Outras membros da associação ouvidos pela reportagem afirmam que após a reintegração de posse, ocorrida em 2017, funcionários de Riva destruíram os barracões dos então moradores e uma escola de ensino fundamental feita para que 12 crianças residentes na fazenda pudessem estudar.

"Derrubaram tudo em pleno ano letivo, as crianças ficaram sem escola, os barracos que não foram queimados, foram quebrados", relatou a fonte que prefere não se identificar. "Muitas pessoas venderam tudo o que tinha para comprar um pedaço de terra lá na fazenda e agora estão aqui na cidade sem emprego, sem saúde, jogados às cobras", complementou.

Os membros da associação denunciam ainda que a estrada denominada Linha 4, que liga a Fazenda Bauru a Colniza, foi fechada pelos seguranças do ex-deputado. Quem se atreve a passar por lá tem sofrido ameaças.

"Eles não têm direito de fechar aquela estrada, era uma estrada que a turma entrava para ir no rio Aripuanã, aproveitar o final de semana. Agora a gente passa por lá, os seguranças vêm atrás, fazem gracinha, atirando para o alto", explicou o presidente da associação.

Os envolvidos

Advogados responsáveis pela defesa de Silval Barbosa afirmaram que não comentarão sobre o assunto. O ex-governador não tem mais contato social com Riva, por força de medidas restritivas impostas pela Justiça. Todas as informações sobre o caso estão disponibilizadas na delação premiada.

O advogado Paulo Taques, responsável pela defesa de Magali, relatou ao Gazeta Digital que a Fazenda Bauru está sob posse da empresa Floresta Viva. Ele destacou que sua cliente não tem ciência sobre a atuação recente de invasores ou possíveis seguranças contratados para reprimir posseiros. "Não sabemos se existe segurança de qualquer espécie, pois a posse da fazenda não é de minha cliente. Ela é proprietária", afirmou.

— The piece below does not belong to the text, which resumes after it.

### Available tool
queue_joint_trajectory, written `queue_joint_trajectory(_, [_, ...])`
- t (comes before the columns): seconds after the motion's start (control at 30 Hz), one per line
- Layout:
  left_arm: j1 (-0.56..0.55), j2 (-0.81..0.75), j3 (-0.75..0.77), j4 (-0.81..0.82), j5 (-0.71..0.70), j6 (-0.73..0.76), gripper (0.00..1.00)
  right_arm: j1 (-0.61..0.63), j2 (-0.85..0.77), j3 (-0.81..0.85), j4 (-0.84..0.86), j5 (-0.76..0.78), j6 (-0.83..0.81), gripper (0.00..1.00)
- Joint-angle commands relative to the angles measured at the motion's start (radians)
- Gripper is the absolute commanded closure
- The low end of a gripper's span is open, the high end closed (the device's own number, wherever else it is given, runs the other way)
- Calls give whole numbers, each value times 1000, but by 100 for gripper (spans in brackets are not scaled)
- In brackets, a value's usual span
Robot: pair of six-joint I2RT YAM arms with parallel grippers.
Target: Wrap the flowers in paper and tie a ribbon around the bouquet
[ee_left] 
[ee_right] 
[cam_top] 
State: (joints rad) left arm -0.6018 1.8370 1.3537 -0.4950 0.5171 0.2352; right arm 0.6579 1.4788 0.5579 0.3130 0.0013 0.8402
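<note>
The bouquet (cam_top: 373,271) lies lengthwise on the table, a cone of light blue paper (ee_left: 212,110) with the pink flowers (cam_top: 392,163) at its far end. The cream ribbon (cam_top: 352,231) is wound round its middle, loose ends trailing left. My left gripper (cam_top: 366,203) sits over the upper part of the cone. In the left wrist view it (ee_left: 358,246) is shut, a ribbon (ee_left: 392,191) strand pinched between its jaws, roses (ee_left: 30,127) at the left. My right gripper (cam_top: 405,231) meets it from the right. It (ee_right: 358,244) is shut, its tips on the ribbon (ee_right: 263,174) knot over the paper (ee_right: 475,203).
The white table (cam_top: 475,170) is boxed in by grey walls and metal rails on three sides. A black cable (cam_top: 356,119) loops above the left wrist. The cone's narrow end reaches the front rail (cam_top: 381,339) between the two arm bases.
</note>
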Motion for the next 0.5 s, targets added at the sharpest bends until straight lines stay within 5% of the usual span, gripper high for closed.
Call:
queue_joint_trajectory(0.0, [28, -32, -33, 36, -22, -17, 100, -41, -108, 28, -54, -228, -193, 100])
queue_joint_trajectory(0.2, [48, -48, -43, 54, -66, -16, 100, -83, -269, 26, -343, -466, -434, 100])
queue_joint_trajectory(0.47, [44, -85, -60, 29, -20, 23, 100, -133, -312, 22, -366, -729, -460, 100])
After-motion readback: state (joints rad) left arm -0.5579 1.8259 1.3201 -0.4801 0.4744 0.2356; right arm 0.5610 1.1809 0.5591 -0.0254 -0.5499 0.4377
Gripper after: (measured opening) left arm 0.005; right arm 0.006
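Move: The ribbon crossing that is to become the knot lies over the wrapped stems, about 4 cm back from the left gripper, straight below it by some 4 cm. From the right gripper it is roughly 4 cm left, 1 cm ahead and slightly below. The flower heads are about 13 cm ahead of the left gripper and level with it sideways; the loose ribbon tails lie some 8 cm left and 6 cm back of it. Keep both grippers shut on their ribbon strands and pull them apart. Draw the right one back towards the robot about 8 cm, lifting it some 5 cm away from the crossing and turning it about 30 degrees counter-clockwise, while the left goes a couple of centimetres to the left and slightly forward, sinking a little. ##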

Uma ação de rescisão de contrato foi proposta por Magali contra a Floresta Viva, na figura de Janete Riva. Constam ainda como parte do quadro societário da empresa José Geraldo Riva Júnior, Janaina Greyce Riva e Jéssica Giovana Riva. Segundo os autos, em valores atualizados, a família Riva ainda deve aproximadamente R$ 20 milhões.

Mesmo com supostos comprovantes da falta de pagamento, decisão liminar do dia 17 de outubro de 2017 negou retirar a empresa Floresta Viva da Fazenda Bauru. Exame sobre o mérito do processo ainda é aguardado.

O ex-deputado José Riva explicou pessoalmente ao Gazeta Digital que já efetuou o pagamento de aproximadamente 80% do valor combinado em contrato. Ainda segundo o ex-político, a negativa de liminar na ação de rescisão prova que o que foi acordado está sendo cumprido. O restante do valor, cerca de 20%, ainda não foi quitado devido ao posicionamento adotado pelos advogados de Magali.

Sobre um possível conflito armado, Riva afirmou que contratou os serviços profissionais da empresa Unifort Segurança e Vigilância Patrimonial. Atualmente 12 vigilantes armados e duas viaturas supervisionam o território. Conforme cláusula contratual, é trabalho da Unifort "impedir a presença de elementos indesejáveis" na Fazenda Bauru.

Outra cláusula para prestação de serviço esclarece que é obrigação da Unifort manter "vigilantes do mais alto nível em sua classe, que não registrem antecedentes criminais, devidamente treinados, apropriadamente aparelhados e uniformizados para sua atividade".

Riva não descarta a atuação de antigos opositores políticos para propagação de informações sobre uma iminente chacina. O político, porém, considera as afirmações falsas.